▶ **What you need to do**: Every entry is to be printed again precisely as given.

[Source data]
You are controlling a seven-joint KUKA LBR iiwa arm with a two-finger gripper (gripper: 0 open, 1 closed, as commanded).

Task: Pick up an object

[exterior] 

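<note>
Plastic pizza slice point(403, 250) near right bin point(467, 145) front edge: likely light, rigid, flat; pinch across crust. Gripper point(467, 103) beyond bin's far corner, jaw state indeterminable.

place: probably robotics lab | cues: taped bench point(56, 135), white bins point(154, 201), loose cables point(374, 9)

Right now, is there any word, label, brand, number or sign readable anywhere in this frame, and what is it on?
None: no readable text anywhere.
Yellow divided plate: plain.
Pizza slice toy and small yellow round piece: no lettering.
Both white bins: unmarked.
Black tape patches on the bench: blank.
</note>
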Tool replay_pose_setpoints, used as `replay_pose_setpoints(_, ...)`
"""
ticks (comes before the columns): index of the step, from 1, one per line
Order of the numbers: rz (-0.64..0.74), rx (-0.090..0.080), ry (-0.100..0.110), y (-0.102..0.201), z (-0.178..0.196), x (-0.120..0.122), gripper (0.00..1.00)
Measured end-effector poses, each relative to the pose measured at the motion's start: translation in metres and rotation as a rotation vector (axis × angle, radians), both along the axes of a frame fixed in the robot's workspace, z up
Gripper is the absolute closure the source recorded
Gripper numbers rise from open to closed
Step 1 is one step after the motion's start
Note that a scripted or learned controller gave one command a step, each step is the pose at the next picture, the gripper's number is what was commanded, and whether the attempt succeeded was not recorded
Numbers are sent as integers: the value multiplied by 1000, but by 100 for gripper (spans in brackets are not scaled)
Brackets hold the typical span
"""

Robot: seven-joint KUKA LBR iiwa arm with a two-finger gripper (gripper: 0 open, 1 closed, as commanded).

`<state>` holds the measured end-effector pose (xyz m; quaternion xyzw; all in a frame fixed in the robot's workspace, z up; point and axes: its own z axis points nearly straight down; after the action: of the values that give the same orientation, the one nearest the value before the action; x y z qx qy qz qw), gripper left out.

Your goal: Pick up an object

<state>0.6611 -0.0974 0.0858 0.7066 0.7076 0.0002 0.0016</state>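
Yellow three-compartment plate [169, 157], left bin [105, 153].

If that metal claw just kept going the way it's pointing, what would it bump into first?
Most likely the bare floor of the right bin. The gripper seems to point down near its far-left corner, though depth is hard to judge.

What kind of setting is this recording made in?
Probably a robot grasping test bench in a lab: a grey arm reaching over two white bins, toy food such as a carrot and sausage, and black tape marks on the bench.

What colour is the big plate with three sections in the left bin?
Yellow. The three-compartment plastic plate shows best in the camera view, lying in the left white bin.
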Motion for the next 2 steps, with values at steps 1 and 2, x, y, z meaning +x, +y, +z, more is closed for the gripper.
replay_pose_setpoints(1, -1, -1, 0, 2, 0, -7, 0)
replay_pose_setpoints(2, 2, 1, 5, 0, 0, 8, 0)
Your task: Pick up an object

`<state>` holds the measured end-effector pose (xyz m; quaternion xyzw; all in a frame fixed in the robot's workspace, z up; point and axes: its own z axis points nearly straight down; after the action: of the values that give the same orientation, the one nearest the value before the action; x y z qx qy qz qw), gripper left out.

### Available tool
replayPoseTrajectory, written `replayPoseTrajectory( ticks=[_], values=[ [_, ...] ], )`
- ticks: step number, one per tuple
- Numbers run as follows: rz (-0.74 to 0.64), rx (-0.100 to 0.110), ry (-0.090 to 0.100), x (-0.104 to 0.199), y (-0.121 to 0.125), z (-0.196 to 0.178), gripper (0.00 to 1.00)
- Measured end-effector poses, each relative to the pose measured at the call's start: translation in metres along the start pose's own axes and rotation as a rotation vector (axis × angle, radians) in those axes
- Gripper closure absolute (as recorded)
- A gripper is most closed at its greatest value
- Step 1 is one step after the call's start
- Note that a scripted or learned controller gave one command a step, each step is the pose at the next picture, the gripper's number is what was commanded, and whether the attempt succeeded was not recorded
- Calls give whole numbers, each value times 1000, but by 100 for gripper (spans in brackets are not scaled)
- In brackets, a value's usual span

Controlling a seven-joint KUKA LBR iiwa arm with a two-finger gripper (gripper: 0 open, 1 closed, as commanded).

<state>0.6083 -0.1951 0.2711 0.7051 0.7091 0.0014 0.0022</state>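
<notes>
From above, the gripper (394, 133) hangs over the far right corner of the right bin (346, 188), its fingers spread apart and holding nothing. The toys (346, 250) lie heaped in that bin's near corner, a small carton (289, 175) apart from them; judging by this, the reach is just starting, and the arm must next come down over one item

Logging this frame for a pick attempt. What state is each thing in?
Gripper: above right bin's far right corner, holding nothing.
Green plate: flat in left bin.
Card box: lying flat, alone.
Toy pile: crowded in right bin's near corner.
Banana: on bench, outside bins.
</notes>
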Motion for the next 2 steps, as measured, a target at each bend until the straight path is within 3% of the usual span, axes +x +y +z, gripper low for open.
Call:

▶ **Solution**:
You are controlling a seven-joint KUKA LBR iiwa arm with a two-finger gripper (gripper: 0 open, 1 closed, as commanded).

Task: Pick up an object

[exterior] 

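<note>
Plastic pizza slice point(403, 250) near right bin point(467, 145) front edge: likely light, rigid, flat; pinch across crust. Gripper point(467, 103) beyond bin's far corner, jaw state indeterminable.

place: probably robotics lab | cues: taped bench point(56, 135), white bins point(154, 201), loose cables point(374, 9)

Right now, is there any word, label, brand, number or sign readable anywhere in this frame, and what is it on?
None: no readable text anywhere.
Yellow divided plate: plain.
Pizza slice toy and small yellow round piece: no lettering.
Both white bins: unmarked.
Black tape patches on the bench: blank.
</note>
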Tool replay_pose_setpoints, used as `replay_pose_setpoints(_, ...)`
"""
ticks (comes before the columns): index of the step, from 1, one per line
Order of the numbers: rz (-0.64..0.74), rx (-0.090..0.080), ry (-0.100..0.110), y (-0.102..0.201), z (-0.178..0.196), x (-0.120..0.122), gripper (0.00..1.00)
Measured end-effector poses, each relative to the pose measured at the motion's start: translation in metres and rotation as a rotation vector (axis × angle, radians), both along the axes of a frame fixed in the robot's workspace, z up
Gripper is the absolute closure the source recorded
Gripper numbers rise from open to closed
Step 1 is one step after the motion's start
Note that a scripted or learned controller gave one command a step, each step is the pose at the next picture, the gripper's number is what was commanded, and whether the attempt succeeded was not recorded
Numbers are sent as integers: the value multiplied by 1000, but by 100 for gripper (spans in brackets are not scaled)
Brackets hold the typical span
"""

Robot: seven-joint KUKA LBR iiwa arm with a two-finger gripper (gripper: 0 open, 1 closed, as commanded).

`<state>` holds the measured end-effector pose (xyz m; quaternion xyzw; all in a frame fixed in the robot's workspace, z up; point and axes: its own z axis points nearly straight down; after the action: of the values that give the same orientation, the one nearest the value before the action; x y z qx qy qz qw), gripper left out.

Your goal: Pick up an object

<state>0.6611 -0.0974 0.0858 0.7066 0.7076 0.0002 0.0016</state>
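Yellow three-compartment plate [169, 157], left bin [105, 153].

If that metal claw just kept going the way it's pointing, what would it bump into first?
Most likely the bare floor of the right bin. The gripper seems to point down near its far-left corner, though depth is hard to judge.

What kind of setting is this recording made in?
Probably a robot grasping test bench in a lab: a grey arm reaching over two white bins, toy food such as a carrot and sausage, and black tape marks on the bench.

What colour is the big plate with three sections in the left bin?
Yellow. The three-compartment plastic plate shows best in the camera view, lying in the left white bin.
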Motion for the next 2 steps, with values at steps 1 and 2, x, y, z meaning +x, +y, +z, more is closed for the gripper.
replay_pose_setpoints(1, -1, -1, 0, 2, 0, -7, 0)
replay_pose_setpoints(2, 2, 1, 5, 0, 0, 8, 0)
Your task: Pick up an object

`<state>` holds the measured end-effector pose (xyz m; quaternion xyzw; all in a frame fixed in the robot's workspace, z up; point and axes: its own z axis points nearly straight down; after the action: of the values that give the same orientation, the one nearest the value before the action; x y z qx qy qz qw), gripper left out.

### Available tool
replayPoseTrajectory, written `replayPoseTrajectory( ticks=[_], values=[ [_, ...] ], )`
- ticks: step number, one per tuple
- Numbers run as follows: rz (-0.74 to 0.64), rx (-0.100 to 0.110), ry (-0.090 to 0.100), x (-0.104 to 0.199), y (-0.121 to 0.125), z (-0.196 to 0.178), gripper (0.00 to 1.00)
- Measured end-effector poses, each relative to the pose measured at the call's start: translation in metres along the start pose's own axes and rotation as a rotation vector (axis × angle, radians) in those axes
- Gripper closure absolute (as recorded)
- A gripper is most closed at its greatest value
- Step 1 is one step after the call's start
- Note that a scripted or learned controller gave one command a step, each step is the pose at the next picture, the gripper's number is what was commanded, and whether the attempt succeeded was not recorded
- Calls give whole numbers, each value times 1000, but by 100 for gripper (spans in brackets are not scaled)
- In brackets, a value's usual span

Controlling a seven-joint KUKA LBR iiwa arm with a two-finger gripper (gripper: 0 open, 1 closed, as commanded).

<state>0.6083 -0.1951 0.2711 0.7051 0.7091 0.0014 0.0022</state>
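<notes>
From above, the gripper (394, 133) hangs over the far right corner of the right bin (346, 188), its fingers spread apart and holding nothing. The toys (346, 250) lie heaped in that bin's near corner, a small carton (289, 175) apart from them; judging by this, the reach is just starting, and the arm must next come down over one item

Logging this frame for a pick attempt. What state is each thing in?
Gripper: above right bin's far right corner, holding nothing.
Green plate: flat in left bin.
Card box: lying flat, alone.
Toy pile: crowded in right bin's near corner.
Banana: on bench, outside bins.
</notes>
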Motion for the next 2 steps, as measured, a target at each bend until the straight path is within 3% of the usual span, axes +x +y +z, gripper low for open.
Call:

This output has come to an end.